#### [THE TASK]
Filter the listing below down to the lines with the word "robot" and copy those.
········
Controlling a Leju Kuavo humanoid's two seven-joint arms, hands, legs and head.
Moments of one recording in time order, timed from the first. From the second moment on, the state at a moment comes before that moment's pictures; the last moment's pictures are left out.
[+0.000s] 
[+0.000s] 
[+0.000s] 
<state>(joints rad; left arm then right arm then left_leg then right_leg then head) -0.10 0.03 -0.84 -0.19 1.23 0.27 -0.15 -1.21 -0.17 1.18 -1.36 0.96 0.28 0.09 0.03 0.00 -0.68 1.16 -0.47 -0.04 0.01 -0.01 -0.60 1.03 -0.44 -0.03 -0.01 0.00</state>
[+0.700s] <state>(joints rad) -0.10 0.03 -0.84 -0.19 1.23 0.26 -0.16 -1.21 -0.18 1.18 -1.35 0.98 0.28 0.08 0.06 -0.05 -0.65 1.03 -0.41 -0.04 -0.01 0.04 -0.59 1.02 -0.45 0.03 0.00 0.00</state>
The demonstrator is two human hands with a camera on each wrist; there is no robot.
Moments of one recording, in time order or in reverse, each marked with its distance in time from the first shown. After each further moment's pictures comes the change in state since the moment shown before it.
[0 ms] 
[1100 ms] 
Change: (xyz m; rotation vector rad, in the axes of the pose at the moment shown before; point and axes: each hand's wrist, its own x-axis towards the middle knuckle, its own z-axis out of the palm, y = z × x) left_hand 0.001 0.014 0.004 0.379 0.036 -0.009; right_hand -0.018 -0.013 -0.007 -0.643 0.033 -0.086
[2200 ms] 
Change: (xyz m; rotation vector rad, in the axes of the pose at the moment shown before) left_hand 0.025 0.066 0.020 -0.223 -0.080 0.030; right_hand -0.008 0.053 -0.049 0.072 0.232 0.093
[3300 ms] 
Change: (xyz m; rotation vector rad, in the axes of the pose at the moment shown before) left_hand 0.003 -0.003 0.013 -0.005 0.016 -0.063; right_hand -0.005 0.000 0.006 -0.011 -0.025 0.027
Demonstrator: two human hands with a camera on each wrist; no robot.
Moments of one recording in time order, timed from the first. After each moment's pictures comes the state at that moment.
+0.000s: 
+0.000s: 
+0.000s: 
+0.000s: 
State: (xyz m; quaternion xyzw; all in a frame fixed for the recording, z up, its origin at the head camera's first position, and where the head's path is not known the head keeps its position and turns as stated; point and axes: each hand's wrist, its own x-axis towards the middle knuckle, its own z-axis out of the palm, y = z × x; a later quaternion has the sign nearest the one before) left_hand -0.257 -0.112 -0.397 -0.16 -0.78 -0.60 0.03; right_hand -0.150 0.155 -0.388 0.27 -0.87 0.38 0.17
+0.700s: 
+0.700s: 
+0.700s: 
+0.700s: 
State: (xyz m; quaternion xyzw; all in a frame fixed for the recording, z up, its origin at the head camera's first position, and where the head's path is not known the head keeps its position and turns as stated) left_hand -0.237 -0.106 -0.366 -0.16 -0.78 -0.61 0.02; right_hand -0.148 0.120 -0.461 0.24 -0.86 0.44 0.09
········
#### [EXPECTED ANSWER]
The demonstrator is two human hands with a camera on each wrist; there is no robot.
Demonstrator: two human hands with a camera on each wrist; no robot.

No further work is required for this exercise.